By Staff Writer: Kayla Kocher-Reichenbach

I found an old photograph the other day, the corners curled and fading. My face looked familiar and foreign at once, the same eyes but brighter. I could almost smell the perfume I wore then, that mix of vanilla and uncertainty, and hear the hum of a song I used to play on repeat. Holding that picture, I realized how much had changed while I wasn’t paying attention.
I blinked, and a decade passed.
For years, I moved through life like a dream I couldn’t wake from. Days blurred together, each one rushed, scrolled through, or survived. I thought I’d remember everything: the laughter, the heartbreak, the small in-between moments. But much of it feels hazy now, like I was watching from behind glass. Adulthood didn’t arrive in one big moment. It crept in quietly through routines and grocery lists, through the slow fading of old versions of myself.
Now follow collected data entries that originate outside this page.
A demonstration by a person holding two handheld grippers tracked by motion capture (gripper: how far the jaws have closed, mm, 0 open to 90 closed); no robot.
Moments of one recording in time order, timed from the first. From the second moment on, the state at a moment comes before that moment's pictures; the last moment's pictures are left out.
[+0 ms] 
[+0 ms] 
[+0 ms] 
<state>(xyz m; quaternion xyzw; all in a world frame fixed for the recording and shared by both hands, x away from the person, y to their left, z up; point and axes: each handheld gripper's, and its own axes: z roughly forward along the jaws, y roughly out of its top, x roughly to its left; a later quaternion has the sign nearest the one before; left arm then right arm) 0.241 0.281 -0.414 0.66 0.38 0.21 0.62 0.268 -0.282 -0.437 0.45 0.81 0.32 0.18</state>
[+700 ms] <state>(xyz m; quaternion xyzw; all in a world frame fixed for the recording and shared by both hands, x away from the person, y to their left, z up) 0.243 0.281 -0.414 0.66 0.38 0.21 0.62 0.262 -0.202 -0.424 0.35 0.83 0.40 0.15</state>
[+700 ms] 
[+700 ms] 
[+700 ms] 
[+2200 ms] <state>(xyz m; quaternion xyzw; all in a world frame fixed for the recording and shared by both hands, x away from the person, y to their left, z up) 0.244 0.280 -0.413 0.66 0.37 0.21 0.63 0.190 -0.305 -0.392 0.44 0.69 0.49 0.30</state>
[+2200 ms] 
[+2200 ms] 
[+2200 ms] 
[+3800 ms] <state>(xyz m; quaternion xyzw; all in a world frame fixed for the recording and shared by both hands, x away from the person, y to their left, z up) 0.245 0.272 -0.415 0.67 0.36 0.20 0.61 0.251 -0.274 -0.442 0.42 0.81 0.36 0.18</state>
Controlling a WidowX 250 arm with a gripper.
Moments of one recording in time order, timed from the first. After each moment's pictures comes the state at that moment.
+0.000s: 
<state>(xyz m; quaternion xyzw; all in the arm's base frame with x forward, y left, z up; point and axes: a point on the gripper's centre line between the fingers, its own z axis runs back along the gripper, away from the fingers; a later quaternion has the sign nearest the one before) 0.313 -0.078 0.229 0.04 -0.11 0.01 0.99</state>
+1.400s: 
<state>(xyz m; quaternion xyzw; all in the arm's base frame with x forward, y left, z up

Then, one day, I came to. It wasn’t a grand revelation, just a moment: my dog resting her gray muzzle on my lap, my husband laughing in the kitchen, afternoon light spilling gold across the counter. For the first time in a long while, I noticed.
Dear me at 19,
You don’t need to rush. Look up sometimes. Watch the sunset, even from your car after a long day. Laugh hard. Cry when you need to. The world won’t collapse if you pause. You’ll forget some things, but the ones that matter will return in unexpected ways.
Now, near 30, I’m learning to slow down. I take pictures to remember, not to post. I write to feel, not to impress. I watch my dogs sleeping beside me and think about how love isn’t loud; it’s steady, ordinary, and always there if you let yourself see it.
Maybe that’s the point, not that time slipped away, but that I finally caught up to it. Life isn’t ending; it’s unfolding, one conscious heartbeat at a time.
The picture is still in my hands, but now, I’m finally in the frame.